• What the exercise asks: What you return must match the listing below word for word.

• Data provided:
:::::
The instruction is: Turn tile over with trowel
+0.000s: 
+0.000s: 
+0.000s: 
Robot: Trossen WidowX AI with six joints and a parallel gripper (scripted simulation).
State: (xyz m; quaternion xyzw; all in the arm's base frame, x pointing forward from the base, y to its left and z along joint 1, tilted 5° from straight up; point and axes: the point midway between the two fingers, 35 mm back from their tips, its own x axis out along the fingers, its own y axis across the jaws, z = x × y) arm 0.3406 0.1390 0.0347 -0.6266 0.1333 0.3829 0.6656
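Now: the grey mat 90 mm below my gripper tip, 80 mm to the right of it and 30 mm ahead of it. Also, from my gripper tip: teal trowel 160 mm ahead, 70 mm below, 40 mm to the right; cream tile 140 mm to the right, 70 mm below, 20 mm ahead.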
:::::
• Solution to the problem:
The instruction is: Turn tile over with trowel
+0.000s: 
+0.000s: 
+0.000s: 
Robot: Trossen WidowX AI with six joints and a parallel gripper (scripted simulation).
State: (xyz m; quaternion xyzw; all in the arm's base frame, x pointing forward from the base, y to its left and z along joint 1, tilted 5° from straight up; point and axes: the point midway between the two fingers, 35 mm back from their tips, its own x axis out along the fingers, its own y axis across the jaws, z = x × y) arm 0.3406 0.1390 0.0347 -0.6266 0.1333 0.3829 0.6656
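Now: the grey mat 90 mm below my gripper tip, 80 mm to the right of it and 30 mm ahead of it. Also, from my gripper tip: teal trowel 160 mm ahead, 70 mm below, 40 mm to the right; cream tile 140 mm to the right, 70 mm below, 20 mm ahead.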

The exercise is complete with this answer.